Page 160 - Journal of Library Science in China 2020 Vol.46
P. 160
159
Extended English abstracts of articles published in the Chinese edition of Journal of Library Science in China, Vol.46, 2020 159
The development of the thesaurus is a foundation work of information resource management
of Dunhuang murals, which can not only provides a controlled and structured vocabulary
for the standardized information resource organization of Dunhuang murals, but also
provides a clear knowledge system for Dunhuang murals researches. In order to speed up the
construction of thesaurus and meet the needs of dynamic updating of knowledge organization,
the development of thesaurus needs to adopt the machine assisted semi-automatic cooperative
development strategy, and give full play to the advantages of machine and experts, and
realizes the rapid development and maintenance of thesaurus through human-computer
cooperation.
This paper presents the method and procedure of the constructing and linked data publishing
of Dunhuang mural thesaurus. A combination of top-down and bottom-up approach was used to
develop the thesaurus. The top-down approach starts at the higher-level categories, and establishes
a general framework for the thesaurus based on the objectives of the thesaurus. The basic structure
of the thesaurus was developed by referring to the fundamental dictionary of Dunhuang studies
and Art & Architecture Thesaurus (AAT). The thesaurus contains 5 facets including agents,
objects, activities, time and physical attributes. Sub-categories were defined for each facet with
total 25 second-level categories. The bottom-up approach builds up lower-level categories from
the concepts extracted from the corpus with the help of natural language processing technology,
and through the process of manually grouping and classification of the terms, definition of the
semantic relations, adjustment and optimization of the structure. At present, Dunhuang mural
thesaurus contains 4276 terms. After that, this paper studied and implemented linked data
publishing of the Dunhuang mural thesaurus. The thesaurus was semantically represented and
described with SKOS model, and the terms were mapped to AAT concepts using the SPARQL
query. Finally, about 21.2% of the terms was linked to AAT. In the meantime, a linked data service
platform of Dunhuang mural thesaurus was produced, providing concepts browsing, term retrieval,
visualization, open data service, etc.
The originality of this research lies in the compilation of a controlled vocabulary for the
Dunhuang murals with standard specific semantic relations and authoritative multi-source scope
notes.
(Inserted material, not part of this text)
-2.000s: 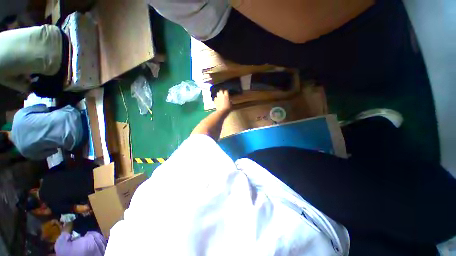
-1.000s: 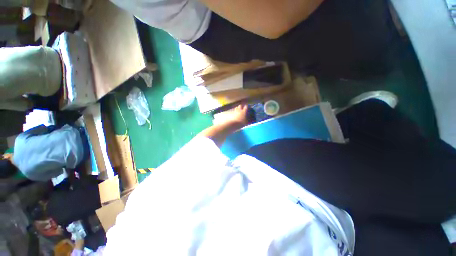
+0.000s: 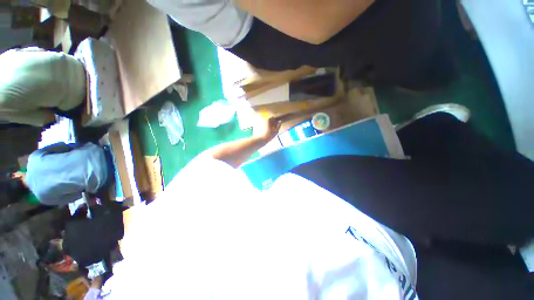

The thesaurus comprehensively covers mural protection and restoration, archaeology,
iconography, human geography and other research perspectives. The construction of Dunhuang
mural thesaurus lays an important foundation for the semantic annotation, information retrieval and
knowledge organization of Dunhuang mural digital resource. It also has an important exemplary
significance for the development of smart data resources in the field of cultural heritage in China.
The future work contains further studies to improve the thesaurus’ structure, categories, and terms.
Systematic evaluation of the thesaurus remains to be studied.